══ STORED DATA

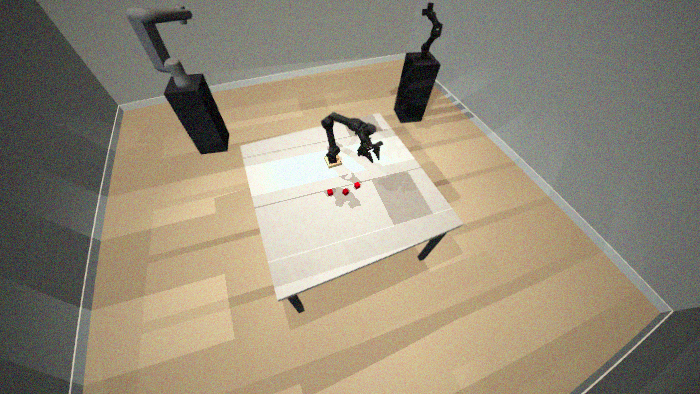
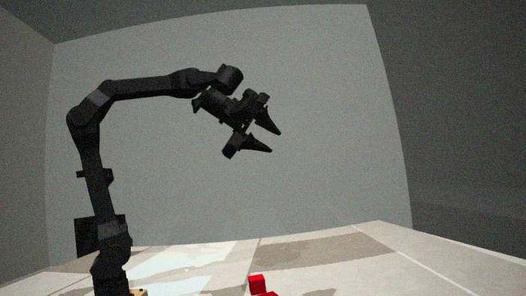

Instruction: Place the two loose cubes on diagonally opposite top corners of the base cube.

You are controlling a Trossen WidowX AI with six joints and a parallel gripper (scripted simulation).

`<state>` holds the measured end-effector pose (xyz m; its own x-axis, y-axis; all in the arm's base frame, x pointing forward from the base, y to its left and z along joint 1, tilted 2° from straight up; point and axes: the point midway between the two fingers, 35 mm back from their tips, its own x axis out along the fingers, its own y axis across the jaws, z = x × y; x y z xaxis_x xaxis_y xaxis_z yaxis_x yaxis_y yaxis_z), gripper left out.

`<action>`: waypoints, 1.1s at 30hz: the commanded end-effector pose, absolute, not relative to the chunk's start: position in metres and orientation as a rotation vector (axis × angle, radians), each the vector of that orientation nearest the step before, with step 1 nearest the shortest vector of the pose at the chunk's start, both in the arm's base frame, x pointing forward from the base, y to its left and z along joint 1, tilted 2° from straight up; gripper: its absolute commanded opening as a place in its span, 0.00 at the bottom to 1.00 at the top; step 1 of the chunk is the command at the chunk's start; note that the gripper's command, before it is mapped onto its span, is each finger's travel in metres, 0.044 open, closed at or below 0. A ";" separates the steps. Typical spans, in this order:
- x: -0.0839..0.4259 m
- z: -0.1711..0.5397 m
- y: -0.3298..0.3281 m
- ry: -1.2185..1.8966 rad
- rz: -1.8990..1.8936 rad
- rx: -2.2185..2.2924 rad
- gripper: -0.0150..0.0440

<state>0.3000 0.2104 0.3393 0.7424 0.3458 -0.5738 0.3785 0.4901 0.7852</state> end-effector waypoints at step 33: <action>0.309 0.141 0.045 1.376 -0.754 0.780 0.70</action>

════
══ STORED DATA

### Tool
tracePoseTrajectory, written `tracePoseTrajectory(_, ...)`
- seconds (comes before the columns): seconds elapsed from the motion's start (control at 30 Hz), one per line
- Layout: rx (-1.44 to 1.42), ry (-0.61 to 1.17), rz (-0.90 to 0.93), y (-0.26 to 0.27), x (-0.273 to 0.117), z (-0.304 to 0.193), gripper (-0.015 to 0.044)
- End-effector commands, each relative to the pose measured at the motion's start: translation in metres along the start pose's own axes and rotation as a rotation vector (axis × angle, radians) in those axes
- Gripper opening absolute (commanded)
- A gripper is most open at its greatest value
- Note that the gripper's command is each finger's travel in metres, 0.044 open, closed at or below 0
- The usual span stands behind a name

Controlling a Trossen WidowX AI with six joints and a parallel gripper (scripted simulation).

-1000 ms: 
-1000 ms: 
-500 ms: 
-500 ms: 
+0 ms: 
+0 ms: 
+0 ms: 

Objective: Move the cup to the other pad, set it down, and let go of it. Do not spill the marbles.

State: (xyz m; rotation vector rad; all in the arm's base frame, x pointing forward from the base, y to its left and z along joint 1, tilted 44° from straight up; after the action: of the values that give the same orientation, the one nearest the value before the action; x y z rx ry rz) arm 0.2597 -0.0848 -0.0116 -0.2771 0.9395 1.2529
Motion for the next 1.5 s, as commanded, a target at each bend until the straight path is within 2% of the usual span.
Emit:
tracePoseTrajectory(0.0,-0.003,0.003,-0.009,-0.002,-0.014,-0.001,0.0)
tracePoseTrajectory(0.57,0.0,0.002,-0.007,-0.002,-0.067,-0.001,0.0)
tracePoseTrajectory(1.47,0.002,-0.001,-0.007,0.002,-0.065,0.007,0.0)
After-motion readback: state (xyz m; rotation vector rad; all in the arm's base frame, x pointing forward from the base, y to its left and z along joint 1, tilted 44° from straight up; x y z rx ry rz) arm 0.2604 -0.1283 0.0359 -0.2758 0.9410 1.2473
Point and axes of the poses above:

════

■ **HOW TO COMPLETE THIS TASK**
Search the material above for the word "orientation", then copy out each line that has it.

■ **SOLUTION TO THIS EXERCISE**
`<action>`: waypoints, 1.1s at 30hz: the commanded end-effector pose, absolute, not relative to the chunk's start: position in metres and orientation as a rotation vector (axis × angle, radians), each the vector of that orientation nearest the step before, with step 1 nearest the shortest vector of the pose at the chunk's start, both in the arm's base frame, x pointing forward from the base, y to its left and z along joint 1, tilted 2° from straight up; gripper: its absolute commanded opening as a place in its span, 0.00 at the bottom to 1.00 at the top; step 1 of the chunk is the command at the chunk's start; note that the gripper's command, before it is mapped onto its span, is each finger's travel in metres, 0.044 open, closed at or below 0. A ";" separates the steps. Typical spans, in this order:
State: (xyz m; rotation vector rad; all in the arm's base frame, x pointing forward from the base, y to its left and z along joint 1, tilted 44° from straight up; after the action: of the values that give the same orientation, the one nearest the value before the action; x y z rx ry rz) arm 0.2597 -0.0848 -0.0116 -0.2771 0.9395 1.2529

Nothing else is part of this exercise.